- _ASSIGNMENT_
Give the entries again, exactly as they stand.

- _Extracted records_
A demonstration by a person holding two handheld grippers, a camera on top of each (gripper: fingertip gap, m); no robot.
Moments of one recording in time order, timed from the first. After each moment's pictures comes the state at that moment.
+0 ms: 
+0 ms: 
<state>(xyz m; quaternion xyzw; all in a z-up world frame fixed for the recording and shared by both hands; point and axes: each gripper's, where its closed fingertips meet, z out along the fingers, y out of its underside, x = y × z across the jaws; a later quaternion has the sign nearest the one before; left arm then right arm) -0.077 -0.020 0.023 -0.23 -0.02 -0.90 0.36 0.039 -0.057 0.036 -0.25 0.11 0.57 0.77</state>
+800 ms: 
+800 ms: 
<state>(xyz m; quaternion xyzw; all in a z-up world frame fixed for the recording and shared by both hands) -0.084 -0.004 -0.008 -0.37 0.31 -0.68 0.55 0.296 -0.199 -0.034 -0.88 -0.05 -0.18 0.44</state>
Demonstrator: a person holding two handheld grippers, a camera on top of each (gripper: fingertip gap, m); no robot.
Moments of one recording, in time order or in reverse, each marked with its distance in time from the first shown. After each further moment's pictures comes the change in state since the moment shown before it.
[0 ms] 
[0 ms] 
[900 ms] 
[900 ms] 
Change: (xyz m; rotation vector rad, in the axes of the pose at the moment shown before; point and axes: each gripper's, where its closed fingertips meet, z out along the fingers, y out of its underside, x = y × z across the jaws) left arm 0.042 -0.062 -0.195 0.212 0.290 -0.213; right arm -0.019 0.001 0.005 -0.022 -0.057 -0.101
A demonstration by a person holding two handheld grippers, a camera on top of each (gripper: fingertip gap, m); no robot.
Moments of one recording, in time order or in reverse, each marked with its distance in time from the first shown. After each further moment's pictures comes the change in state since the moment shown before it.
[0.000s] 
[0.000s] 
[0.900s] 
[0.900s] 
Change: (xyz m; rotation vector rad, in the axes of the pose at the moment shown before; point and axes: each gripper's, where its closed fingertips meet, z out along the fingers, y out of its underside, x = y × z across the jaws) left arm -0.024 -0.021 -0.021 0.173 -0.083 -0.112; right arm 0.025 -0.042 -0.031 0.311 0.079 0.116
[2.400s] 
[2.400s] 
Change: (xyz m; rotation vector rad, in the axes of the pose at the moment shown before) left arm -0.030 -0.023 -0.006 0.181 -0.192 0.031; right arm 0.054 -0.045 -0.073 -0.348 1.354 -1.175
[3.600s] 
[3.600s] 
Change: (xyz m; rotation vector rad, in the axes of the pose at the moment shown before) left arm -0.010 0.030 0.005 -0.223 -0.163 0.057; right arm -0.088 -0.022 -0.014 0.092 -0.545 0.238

- _RESPONSE BOX_
A demonstration by a person holding two handheld grippers, a camera on top of each (gripper: fingertip gap, m); no robot.
Moments of one recording in time order, timed from the first. After each moment's pictures comes the state at that moment.
+0 ms: 
+0 ms: 
<state>(xyz m; quaternion xyzw; all in a z-up world frame fixed for the recording and shared by both hands; point and axes: each gripper's, where its closed fingertips meet, z out along the fingers, y out of its underside, x = y × z across the jaws; a later quaternion has the sign nearest the one before; left arm then right arm) -0.077 -0.020 0.023 -0.23 -0.02 -0.90 0.36 0.039 -0.057 0.036 -0.25 0.11 0.57 0.77</state>
+800 ms: 
+800 ms: 
<state>(xyz m; quaternion xyzw; all in a z-up world frame fixed for the recording and shared by both hands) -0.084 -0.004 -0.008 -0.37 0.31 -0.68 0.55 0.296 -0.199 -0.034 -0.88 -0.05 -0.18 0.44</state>
Demonstrator: a person holding two handheld grippers, a camera on top of each (gripper: fingertip gap, m); no robot.
Moments of one recording, in time order or in reverse, each marked with its distance in time from the first shown. After each further moment's pictures comes the change in state since the moment shown before it.
[0 ms] 
[0 ms] 
[900 ms] 
[900 ms] 
Change: (xyz m; rotation vector rad, in the axes of the pose at the moment shown before; point and axes: each gripper's, where its closed fingertips meet, z out along the fingers, y out of its underside, x = y × z across the jaws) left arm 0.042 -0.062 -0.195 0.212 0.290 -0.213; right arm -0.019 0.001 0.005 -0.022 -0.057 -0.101
A demonstration by a person holding two handheld grippers, a camera on top of each (gripper: fingertip gap, m); no robot.
Moments of one recording, in time order or in reverse, each marked with its distance in time from the first shown. After each further moment's pictures comes the change in state since the moment shown before it.
[0.000s] 
[0.000s] 
[0.900s] 
[0.900s] 
Change: (xyz m; rotation vector rad, in the axes of the pose at the moment shown before; point and axes: each gripper's, where its closed fingertips meet, z out along the fingers, y out of its underside, x = y × z across the jaws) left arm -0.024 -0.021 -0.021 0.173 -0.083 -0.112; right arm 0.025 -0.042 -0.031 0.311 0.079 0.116
[2.400s] 
[2.400s] 
Change: (xyz m; rotation vector rad, in the axes of the pose at the moment shown before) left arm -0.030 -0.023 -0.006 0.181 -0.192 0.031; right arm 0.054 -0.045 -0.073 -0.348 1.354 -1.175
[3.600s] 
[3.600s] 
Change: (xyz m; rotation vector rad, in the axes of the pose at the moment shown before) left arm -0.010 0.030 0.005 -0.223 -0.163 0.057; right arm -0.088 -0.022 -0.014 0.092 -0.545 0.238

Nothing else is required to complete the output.